▶ [ACTION ITEM]: Return all entries precisely as they stand, without the images.

§

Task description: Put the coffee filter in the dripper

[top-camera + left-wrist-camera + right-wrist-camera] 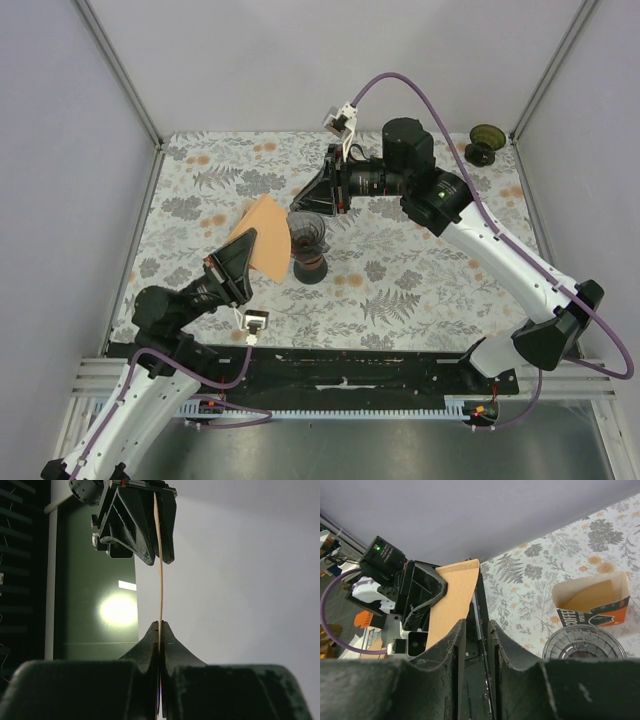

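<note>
The coffee filter (pixel 268 232), a flat tan paper, is held up by its lower edge, with my left gripper (pixel 247 243) shut on it. Edge-on in the left wrist view, the filter (pixel 160 587) rises from my shut left gripper (pixel 160 626) up between the right gripper's fingers (pixel 167 535). My right gripper (pixel 476 622) shows a narrow gap with no paper in it; the filter (pixel 452 597) lies just behind its left finger. The dripper (pixel 306 230), dark glass on a stand, is right beside the filter and below my right gripper (pixel 303 203).
An open box of coffee filters (pixel 592 604) lies on the floral tablecloth (pixel 420 290) beyond the dripper (pixel 583 643). A second dark dripper-like cup (pixel 486 143) stands at the back right corner. Metal frame posts border the table.
</note>
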`<state>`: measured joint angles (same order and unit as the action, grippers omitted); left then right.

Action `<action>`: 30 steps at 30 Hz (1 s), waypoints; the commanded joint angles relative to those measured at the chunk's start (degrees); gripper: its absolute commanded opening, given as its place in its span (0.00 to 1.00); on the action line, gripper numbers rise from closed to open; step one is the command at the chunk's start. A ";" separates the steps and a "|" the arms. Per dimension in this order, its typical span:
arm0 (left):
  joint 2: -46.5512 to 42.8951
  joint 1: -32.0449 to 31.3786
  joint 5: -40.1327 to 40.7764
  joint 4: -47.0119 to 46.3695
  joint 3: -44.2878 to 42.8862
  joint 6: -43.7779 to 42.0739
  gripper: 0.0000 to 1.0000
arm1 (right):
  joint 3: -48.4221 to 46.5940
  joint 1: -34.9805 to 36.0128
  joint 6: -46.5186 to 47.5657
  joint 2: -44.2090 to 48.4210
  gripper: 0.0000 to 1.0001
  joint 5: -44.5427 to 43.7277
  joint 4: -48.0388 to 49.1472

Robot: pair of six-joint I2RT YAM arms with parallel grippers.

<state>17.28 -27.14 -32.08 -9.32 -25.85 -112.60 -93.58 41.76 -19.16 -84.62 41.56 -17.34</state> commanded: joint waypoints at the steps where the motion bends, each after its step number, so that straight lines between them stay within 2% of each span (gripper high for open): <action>1: -1.19 -0.11 -1.67 -1.14 0.18 -13.97 0.02 | -0.99 -0.10 -3.60 -1.24 0.30 6.76 4.60; 6: -1.37 -0.11 -1.76 -0.08 0.01 -14.23 0.02 | -1.25 1.04 -4.40 -2.30 0.27 8.45 4.60; 11: -1.20 -0.11 -1.59 1.32 -0.35 -15.11 0.02 | -2.13 2.36 -4.22 -2.30 0.20 8.89 4.78; 13: -0.93 -0.11 -1.67 1.50 -0.35 -15.37 0.02 | -2.40 2.71 -4.22 -2.57 0.13 9.15 4.60; 15: -0.84 -0.11 -1.41 1.59 -0.35 -15.46 0.02 | -2.31 2.89 -4.22 -2.57 0.01 9.06 4.43; 25: 1.62 -0.11 3.68 9.05 -2.98 -15.11 0.02 | -2.31 3.07 -2.55 -0.90 0.00 8.19 4.25; 28: 2.76 -0.11 5.00 12.82 -5.78 -10.39 0.02 | -2.13 3.07 -0.71 0.41 0.00 8.53 4.16; 30: 4.25 -0.11 7.02 17.74 -9.99 -4.25 0.02 | -1.87 2.80 1.57 1.38 0.06 8.63 3.81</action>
<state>19.64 -27.14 -28.60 1.72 -28.51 -113.03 -93.69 44.62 -21.52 -87.05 49.47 -14.39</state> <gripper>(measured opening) 0.020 0.012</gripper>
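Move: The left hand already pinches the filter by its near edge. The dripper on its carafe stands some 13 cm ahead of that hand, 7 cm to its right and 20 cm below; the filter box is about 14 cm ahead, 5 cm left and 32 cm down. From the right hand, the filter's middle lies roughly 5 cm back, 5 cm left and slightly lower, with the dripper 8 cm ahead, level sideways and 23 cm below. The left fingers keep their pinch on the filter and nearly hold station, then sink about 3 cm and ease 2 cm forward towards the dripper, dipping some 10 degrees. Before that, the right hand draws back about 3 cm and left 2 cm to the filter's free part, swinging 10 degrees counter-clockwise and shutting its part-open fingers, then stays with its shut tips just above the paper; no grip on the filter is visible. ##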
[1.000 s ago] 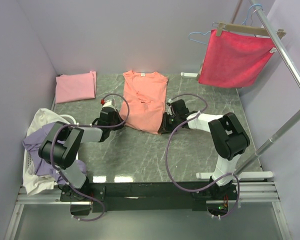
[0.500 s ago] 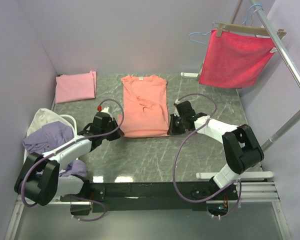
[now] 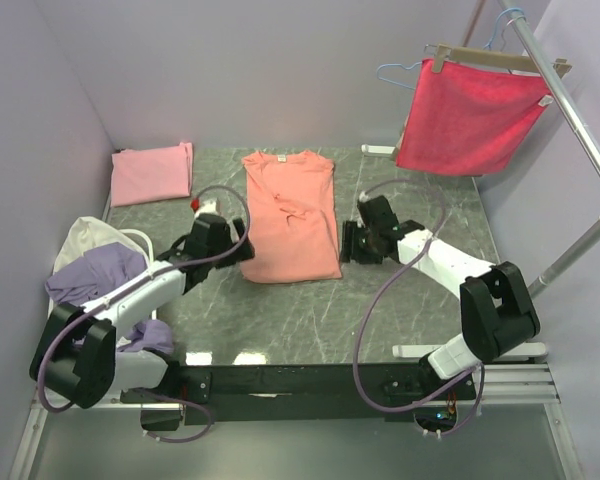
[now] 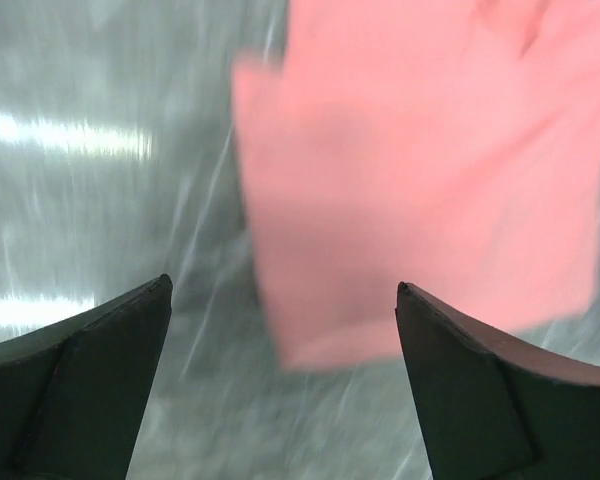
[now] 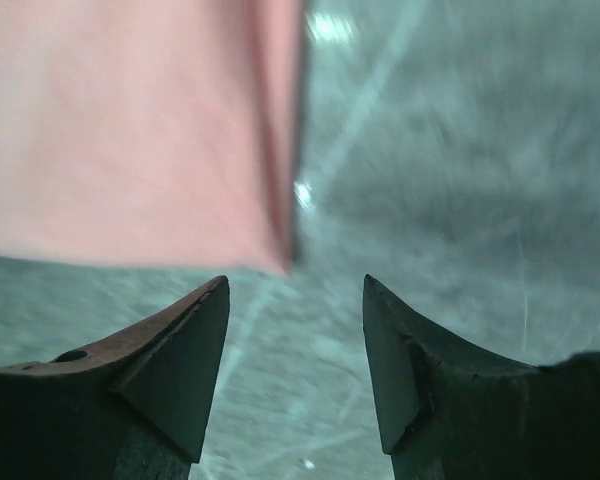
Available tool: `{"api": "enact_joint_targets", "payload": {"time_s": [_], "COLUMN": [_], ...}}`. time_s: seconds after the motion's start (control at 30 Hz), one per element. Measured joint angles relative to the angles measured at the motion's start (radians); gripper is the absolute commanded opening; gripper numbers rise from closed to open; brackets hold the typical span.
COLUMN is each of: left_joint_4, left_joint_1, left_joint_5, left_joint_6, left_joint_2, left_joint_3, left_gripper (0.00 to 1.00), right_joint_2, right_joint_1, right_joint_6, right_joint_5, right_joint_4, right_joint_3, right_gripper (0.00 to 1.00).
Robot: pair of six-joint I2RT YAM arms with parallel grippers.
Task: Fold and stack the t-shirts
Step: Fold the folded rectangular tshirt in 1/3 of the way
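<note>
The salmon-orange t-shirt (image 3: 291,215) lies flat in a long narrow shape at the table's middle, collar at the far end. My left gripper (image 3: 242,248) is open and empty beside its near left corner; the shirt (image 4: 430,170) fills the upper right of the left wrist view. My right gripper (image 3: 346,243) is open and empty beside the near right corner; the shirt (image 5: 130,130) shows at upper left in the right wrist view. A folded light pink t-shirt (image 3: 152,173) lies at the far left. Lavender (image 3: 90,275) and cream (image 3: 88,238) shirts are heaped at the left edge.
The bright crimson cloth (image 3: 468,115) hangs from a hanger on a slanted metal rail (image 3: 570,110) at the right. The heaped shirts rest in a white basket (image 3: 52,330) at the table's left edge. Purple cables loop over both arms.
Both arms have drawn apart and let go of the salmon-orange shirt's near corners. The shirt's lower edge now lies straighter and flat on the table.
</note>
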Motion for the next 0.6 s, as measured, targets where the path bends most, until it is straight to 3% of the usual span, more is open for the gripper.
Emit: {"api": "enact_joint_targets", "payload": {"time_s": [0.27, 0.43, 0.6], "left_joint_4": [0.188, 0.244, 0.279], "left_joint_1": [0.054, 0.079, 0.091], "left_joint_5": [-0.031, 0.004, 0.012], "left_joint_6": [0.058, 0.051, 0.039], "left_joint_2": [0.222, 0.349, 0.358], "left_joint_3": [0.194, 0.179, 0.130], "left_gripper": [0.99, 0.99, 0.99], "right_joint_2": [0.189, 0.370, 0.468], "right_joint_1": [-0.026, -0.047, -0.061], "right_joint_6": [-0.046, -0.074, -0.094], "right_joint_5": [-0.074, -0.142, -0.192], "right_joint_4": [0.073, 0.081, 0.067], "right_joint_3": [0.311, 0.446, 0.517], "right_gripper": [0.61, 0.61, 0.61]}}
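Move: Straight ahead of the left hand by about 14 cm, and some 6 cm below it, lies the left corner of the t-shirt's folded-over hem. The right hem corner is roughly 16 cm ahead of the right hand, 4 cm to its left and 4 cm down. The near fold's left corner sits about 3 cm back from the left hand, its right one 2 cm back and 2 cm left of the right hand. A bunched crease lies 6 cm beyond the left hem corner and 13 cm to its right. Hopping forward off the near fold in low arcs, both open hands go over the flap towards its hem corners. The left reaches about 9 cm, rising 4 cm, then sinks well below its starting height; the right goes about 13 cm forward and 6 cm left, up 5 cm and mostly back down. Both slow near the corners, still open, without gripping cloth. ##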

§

▶ [ANSWER]:
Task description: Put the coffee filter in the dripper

[top-camera + left-wrist-camera + right-wrist-camera] 

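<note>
The coffee filter (pixel 268 232), a flat tan paper, is held up by its lower edge, with my left gripper (pixel 247 243) shut on it. Edge-on in the left wrist view, the filter (pixel 160 587) rises from my shut left gripper (pixel 160 626) up between the right gripper's fingers (pixel 167 535). My right gripper (pixel 476 622) shows a narrow gap with no paper in it; the filter (pixel 452 597) lies just behind its left finger. The dripper (pixel 306 230), dark glass on a stand, is right beside the filter and below my right gripper (pixel 303 203).
An open box of coffee filters (pixel 592 604) lies on the floral tablecloth (pixel 420 290) beyond the dripper (pixel 583 643). A second dark dripper-like cup (pixel 486 143) stands at the back right corner. Metal frame posts border the table.
</note>
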`<state>`: measured joint angles (same order and unit as the action, grippers omitted); left then right.

Action `<action>`: 30 steps at 30 Hz (1 s), waypoints; the commanded joint angles relative to those measured at the chunk's start (degrees); gripper: its absolute commanded opening, given as its place in its span (0.00 to 1.00); on the action line, gripper numbers rise from closed to open; step one is the command at the chunk's start. A ";" separates the steps and a "|" the arms. Per dimension in this order, its typical span:
arm0 (left):
  joint 2: -46.5512 to 42.8951
  joint 1: -32.0449 to 31.3786
  joint 5: -40.1327 to 40.7764
  joint 4: -47.0119 to 46.3695
  joint 3: -44.2878 to 42.8862
  joint 6: -43.7779 to 42.0739
  gripper: 0.0000 to 1.0000
arm1 (right):
  joint 3: -48.4221 to 46.5940
  joint 1: -34.9805 to 36.0128
  joint 6: -46.5186 to 47.5657
  joint 2: -44.2090 to 48.4210
  gripper: 0.0000 to 1.0001
  joint 5: -44.5427 to 43.7277
  joint 4: -48.0388 to 49.1472

Robot: pair of six-joint I2RT YAM arms with parallel grippers.

<state>17.28 -27.14 -32.08 -9.32 -25.85 -112.60 -93.58 41.76 -19.16 -84.62 41.56 -17.34</state> commanded: joint waypoints at the steps where the motion bends, each after its step number, so that straight lines between them stay within 2% of each span (gripper high for open): <action>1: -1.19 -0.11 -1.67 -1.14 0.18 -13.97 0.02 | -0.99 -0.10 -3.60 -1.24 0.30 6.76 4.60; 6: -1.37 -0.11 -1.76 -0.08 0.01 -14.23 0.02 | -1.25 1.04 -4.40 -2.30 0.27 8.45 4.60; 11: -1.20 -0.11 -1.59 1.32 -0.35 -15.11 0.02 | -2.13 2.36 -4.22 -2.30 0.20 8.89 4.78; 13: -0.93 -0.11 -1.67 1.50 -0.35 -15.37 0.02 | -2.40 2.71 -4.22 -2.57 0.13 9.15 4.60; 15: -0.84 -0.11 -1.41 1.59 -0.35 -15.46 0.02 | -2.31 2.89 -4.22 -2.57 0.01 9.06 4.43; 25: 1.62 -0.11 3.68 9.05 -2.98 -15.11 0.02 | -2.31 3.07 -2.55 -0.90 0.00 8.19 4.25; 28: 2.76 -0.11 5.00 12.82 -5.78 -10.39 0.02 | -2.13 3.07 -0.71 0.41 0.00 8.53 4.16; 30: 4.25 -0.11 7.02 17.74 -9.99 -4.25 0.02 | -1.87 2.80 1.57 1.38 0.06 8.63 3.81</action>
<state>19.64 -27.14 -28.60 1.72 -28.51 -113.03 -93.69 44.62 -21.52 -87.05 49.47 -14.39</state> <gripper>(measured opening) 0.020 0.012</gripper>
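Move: The left hand already pinches the filter by its near edge. The dripper on its carafe stands some 13 cm ahead of that hand, 7 cm to its right and 20 cm below; the filter box is about 14 cm ahead, 5 cm left and 32 cm down. From the right hand, the filter's middle lies roughly 5 cm back, 5 cm left and slightly lower, with the dripper 8 cm ahead, level sideways and 23 cm below. The left fingers keep their pinch on the filter and nearly hold station, then sink about 3 cm and ease 2 cm forward towards the dripper, dipping some 10 degrees. Before that, the right hand draws back about 3 cm and left 2 cm to the filter's free part, swinging 10 degrees counter-clockwise and shutting its part-open fingers, then stays with its shut tips just above the paper; no grip on the filter is visible. ##
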[1.000 s ago] 
[0.500 s ago] 
[now] 
[now] 
[now] 
Available tool: `{"api": "enact_joint_targets", "payload": {"time_s": [_], "COLUMN": [_], ...}}`. time_s: seconds after the motion's start (control at 30 Hz), one per element. Measured joint angles relative to the angles measured at the motion's start (radians); gripper is the absolute commanded opening; gripper numbers rise from closed to open; brackets hold the typical span.
COLUMN is each of: left_joint_4, left_joint_1, left_joint_5, left_joint_6, left_joint_2, left_joint_3, left_gripper (0.00 to 1.00), right_joint_2, right_joint_1, right_joint_6, right_joint_5, right_joint_4, right_joint_3, right_gripper (0.00 to 1.00).
Robot: pair of six-joint I2RT YAM arms with parallel grippers.
Task: Fold and stack the t-shirts
Step: Fold the folded rectangular tshirt in 1/3 of the way
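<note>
The salmon-orange t-shirt (image 3: 291,215) lies flat in a long narrow shape at the table's middle, collar at the far end. My left gripper (image 3: 242,248) is open and empty beside its near left corner; the shirt (image 4: 430,170) fills the upper right of the left wrist view. My right gripper (image 3: 346,243) is open and empty beside the near right corner; the shirt (image 5: 130,130) shows at upper left in the right wrist view. A folded light pink t-shirt (image 3: 152,173) lies at the far left. Lavender (image 3: 90,275) and cream (image 3: 88,238) shirts are heaped at the left edge.
The bright crimson cloth (image 3: 468,115) hangs from a hanger on a slanted metal rail (image 3: 570,110) at the right. The heaped shirts rest in a white basket (image 3: 52,330) at the table's left edge. Purple cables loop over both arms.
Both arms have drawn apart and let go of the salmon-orange shirt's near corners. The shirt's lower edge now lies straighter and flat on the table.
</note>
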Motion for the next 0.6 s, as measured, targets where the path bends most, until it is straight to 3% of the usual span, more is open for the gripper.
Emit: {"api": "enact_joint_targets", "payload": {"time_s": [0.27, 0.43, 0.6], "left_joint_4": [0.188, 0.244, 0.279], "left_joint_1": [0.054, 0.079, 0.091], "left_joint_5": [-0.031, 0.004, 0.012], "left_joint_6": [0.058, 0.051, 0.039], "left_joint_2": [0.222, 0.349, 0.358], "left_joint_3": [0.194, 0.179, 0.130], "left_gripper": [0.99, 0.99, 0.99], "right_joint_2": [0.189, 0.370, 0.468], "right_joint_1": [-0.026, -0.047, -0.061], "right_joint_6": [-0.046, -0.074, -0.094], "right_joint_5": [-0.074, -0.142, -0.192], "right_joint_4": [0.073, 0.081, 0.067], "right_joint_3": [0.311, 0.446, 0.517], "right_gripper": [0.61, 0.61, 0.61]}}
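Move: Straight ahead of the left hand by about 14 cm, and some 6 cm below it, lies the left corner of the t-shirt's folded-over hem. The right hem corner is roughly 16 cm ahead of the right hand, 4 cm to its left and 4 cm down. The near fold's left corner sits about 3 cm back from the left hand, its right one 2 cm back and 2 cm left of the right hand. A bunched crease lies 6 cm beyond the left hem corner and 13 cm to its right. Hopping forward off the near fold in low arcs, both open hands go over the flap towards its hem corners. The left reaches about 9 cm, rising 4 cm, then sinks well below its starting height; the right goes about 13 cm forward and 6 cm left, up 5 cm and mostly back down. Both slow near the corners, still open, without gripping cloth. ##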

No further answer is required.